The EEOC originally filed a lawsuit against the Golden Nugget in September 2006, alleging that the Golden Nugget had engaged in a pattern or practice of discrimination against its table games dealers by tolerating harassment of dealers by supervisors, employees and customers. The lawsuit was prompted by a Charge of Discrimination filed by one African-American dealer who claimed that he had been harassed by a customer who used the “n-word.” Although the dealer complained to casino management and was removed from the table, the dealer claimed that the Golden Nugget had not properly handled the situation.

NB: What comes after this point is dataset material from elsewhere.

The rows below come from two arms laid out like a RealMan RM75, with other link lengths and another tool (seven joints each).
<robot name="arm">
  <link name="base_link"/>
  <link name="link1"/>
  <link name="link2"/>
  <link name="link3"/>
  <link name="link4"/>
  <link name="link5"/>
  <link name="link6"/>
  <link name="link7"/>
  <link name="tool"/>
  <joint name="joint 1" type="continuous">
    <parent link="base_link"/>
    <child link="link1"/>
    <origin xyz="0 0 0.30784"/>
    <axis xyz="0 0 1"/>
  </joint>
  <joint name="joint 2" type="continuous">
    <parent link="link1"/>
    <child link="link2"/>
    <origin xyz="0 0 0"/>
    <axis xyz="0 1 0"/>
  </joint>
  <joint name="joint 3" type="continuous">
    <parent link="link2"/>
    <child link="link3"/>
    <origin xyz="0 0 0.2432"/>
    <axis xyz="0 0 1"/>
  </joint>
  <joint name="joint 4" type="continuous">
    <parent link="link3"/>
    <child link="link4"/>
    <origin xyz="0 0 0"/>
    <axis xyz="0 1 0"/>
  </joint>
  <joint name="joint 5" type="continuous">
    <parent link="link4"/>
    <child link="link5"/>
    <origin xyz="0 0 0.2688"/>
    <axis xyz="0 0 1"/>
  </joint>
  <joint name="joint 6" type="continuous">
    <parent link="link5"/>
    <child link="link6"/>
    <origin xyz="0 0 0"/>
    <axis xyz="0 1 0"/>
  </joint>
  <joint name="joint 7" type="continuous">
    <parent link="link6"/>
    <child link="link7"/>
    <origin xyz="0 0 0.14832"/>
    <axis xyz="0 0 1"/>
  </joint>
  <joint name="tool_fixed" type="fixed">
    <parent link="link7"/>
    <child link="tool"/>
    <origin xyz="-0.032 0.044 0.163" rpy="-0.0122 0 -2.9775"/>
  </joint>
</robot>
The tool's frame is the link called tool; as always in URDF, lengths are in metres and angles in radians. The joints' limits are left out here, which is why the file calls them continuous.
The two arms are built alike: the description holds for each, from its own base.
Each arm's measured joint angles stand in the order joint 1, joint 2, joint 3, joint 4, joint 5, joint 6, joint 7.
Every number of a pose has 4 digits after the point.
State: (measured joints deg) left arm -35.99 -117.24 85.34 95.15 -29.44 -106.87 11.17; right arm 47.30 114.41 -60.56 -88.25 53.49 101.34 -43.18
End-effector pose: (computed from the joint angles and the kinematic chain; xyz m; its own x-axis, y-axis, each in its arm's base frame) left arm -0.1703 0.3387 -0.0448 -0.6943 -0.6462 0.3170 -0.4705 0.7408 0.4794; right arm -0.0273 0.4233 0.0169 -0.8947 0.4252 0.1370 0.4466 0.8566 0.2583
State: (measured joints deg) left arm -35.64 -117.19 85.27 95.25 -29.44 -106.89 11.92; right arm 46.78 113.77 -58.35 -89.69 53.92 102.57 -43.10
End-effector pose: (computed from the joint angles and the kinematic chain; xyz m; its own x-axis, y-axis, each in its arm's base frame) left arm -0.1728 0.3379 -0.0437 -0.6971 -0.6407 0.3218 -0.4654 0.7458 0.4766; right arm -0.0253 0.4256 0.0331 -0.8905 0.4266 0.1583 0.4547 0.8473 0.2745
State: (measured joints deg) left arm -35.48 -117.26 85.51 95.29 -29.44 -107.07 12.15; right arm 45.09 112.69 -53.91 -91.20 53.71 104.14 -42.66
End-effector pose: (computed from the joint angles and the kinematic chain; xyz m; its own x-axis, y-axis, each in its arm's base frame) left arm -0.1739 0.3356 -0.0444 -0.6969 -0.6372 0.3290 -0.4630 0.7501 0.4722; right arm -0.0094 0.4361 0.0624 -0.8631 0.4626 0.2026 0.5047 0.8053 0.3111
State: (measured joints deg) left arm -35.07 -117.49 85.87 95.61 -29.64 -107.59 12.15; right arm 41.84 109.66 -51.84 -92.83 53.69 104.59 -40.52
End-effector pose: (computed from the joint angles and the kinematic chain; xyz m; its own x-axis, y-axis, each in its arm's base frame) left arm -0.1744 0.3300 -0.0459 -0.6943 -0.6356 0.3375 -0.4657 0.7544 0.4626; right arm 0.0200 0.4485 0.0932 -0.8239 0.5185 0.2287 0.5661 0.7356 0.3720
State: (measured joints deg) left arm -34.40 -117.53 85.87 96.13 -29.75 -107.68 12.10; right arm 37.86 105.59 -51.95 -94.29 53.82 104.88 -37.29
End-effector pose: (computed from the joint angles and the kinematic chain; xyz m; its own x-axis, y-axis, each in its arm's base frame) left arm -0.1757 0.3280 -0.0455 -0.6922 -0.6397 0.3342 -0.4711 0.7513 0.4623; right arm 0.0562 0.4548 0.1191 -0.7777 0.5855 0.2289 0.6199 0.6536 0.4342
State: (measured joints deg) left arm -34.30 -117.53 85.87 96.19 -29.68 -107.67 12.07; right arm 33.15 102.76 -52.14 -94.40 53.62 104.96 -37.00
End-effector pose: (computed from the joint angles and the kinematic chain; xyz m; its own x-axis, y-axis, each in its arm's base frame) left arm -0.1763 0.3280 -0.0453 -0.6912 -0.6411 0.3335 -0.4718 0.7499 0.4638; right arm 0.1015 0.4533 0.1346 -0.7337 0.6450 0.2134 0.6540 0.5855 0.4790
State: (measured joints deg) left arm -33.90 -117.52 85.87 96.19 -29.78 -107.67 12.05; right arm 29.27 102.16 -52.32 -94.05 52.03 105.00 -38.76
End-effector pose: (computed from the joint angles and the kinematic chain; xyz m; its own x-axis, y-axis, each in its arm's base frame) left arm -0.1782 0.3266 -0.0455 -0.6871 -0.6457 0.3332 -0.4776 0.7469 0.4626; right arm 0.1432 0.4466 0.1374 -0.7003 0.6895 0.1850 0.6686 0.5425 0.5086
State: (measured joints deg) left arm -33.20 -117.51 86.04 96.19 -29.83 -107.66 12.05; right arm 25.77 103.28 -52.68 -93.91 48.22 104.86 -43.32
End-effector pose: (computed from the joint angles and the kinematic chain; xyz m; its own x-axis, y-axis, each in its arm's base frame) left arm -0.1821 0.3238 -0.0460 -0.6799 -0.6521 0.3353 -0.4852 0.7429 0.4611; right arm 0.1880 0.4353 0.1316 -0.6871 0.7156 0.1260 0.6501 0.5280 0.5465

The EEOC’s investigation ultimately turned up 5 other employees who similarly claimed they had been subjected to harassment, primarily due to racially and sexually offensive language used by casino customers. As a result of this “showing,” the EEOC asserted that a pattern or practice of harassment existed at the Golden Nugget.
After almost two years of litigation, the Golden Nugget, never wavering from its position that the EEOC’s claims lacked merit, filed several motions for summary judgment with the United States District Court. U.S. District Court Judge Brian Sandoval heard the motions during a hearing on May 18, 2009.

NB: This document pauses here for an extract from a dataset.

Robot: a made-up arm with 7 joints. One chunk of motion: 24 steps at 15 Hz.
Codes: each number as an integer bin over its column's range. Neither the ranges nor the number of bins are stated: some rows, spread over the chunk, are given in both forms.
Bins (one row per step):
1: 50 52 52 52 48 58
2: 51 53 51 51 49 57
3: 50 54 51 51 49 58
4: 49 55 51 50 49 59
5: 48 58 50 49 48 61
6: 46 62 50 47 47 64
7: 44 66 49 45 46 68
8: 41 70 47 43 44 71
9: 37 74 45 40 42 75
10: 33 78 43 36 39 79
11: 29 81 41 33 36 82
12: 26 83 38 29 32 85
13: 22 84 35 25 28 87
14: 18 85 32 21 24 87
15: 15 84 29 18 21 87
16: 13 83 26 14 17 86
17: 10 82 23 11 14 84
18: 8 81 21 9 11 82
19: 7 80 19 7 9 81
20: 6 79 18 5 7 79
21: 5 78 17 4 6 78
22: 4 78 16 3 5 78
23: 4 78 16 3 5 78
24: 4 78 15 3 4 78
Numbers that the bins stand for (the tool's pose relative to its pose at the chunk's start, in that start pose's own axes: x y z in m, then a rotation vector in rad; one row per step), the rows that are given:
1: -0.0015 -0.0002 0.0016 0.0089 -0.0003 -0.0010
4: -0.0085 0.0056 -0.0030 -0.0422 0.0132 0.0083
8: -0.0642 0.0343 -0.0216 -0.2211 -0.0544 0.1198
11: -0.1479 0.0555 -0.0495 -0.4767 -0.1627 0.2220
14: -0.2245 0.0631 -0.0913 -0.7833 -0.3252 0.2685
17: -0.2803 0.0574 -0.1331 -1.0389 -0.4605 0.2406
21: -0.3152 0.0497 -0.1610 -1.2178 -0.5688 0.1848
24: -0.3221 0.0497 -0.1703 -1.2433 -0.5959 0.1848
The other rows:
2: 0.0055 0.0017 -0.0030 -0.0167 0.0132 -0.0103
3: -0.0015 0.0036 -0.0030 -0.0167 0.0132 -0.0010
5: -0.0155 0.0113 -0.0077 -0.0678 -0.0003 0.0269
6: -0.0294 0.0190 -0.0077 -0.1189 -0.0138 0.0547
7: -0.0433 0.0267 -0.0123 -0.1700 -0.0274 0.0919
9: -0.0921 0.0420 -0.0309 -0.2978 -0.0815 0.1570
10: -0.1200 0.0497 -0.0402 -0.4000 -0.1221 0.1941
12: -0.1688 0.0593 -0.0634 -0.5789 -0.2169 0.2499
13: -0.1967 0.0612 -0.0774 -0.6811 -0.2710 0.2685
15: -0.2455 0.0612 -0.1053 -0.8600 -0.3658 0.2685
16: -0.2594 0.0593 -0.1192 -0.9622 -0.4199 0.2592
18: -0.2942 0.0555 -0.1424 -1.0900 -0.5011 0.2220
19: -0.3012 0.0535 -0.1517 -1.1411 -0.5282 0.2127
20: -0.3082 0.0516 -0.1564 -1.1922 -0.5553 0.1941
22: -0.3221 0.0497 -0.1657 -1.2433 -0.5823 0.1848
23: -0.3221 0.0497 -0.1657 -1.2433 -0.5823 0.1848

This week, Judge Sandoval ruled in favor of the Golden Nugget, dismissing all of the EEOC’s claims, and entering judgment in favor of the Golden Nugget. As an initial matter, the Court stated that a pattern or practice claim under Title VII requires a showing that an employer has a “standard operating procedure” of tolerating harassment or discrimination. In rejecting the EEOC’s arguments, the Court noted that the EEOC had only offered evidence of 6 aggrieved employees out of a total workforce of over 9000, less than 0.1% in all. These numbers, according to the Court, “indicate that the EEOC’s allegations fall well short of showing any ‘standard operating procedure’ of allowing or condoning discrimination.”

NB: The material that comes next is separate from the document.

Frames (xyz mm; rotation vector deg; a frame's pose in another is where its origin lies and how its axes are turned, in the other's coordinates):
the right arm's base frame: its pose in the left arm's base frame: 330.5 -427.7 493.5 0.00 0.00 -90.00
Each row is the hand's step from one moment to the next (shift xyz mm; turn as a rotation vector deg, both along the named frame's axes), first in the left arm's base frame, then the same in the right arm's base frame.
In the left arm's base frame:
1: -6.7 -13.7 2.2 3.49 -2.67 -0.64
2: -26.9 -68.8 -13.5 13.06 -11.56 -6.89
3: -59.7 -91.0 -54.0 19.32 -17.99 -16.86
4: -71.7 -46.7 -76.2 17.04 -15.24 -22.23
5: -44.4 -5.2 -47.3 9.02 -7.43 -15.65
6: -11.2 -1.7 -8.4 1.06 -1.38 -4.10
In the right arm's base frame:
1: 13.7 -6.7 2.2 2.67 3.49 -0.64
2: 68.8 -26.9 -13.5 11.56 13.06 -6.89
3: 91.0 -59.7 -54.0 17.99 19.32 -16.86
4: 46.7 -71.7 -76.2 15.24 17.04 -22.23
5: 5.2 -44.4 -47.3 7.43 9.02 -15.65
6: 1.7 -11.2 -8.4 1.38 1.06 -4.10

As many of KZA’s clients know from their own experiences with the EEOC, the agency often pursues claims aggressively, attempting to strong-arm employers into big-money settlements which the EEOC can then boast about publicly. The EEOC also tends to believe that it should get a free pass in litigation merely because it is the EEOC. As a result, Judge Sandoval’s ruling should be hailed as a sign by all Nevada employers that the EEOC is not invincible.
KZA is proud to have represented the Golden Nugget in this matter, and we congratulate our client on this important victory.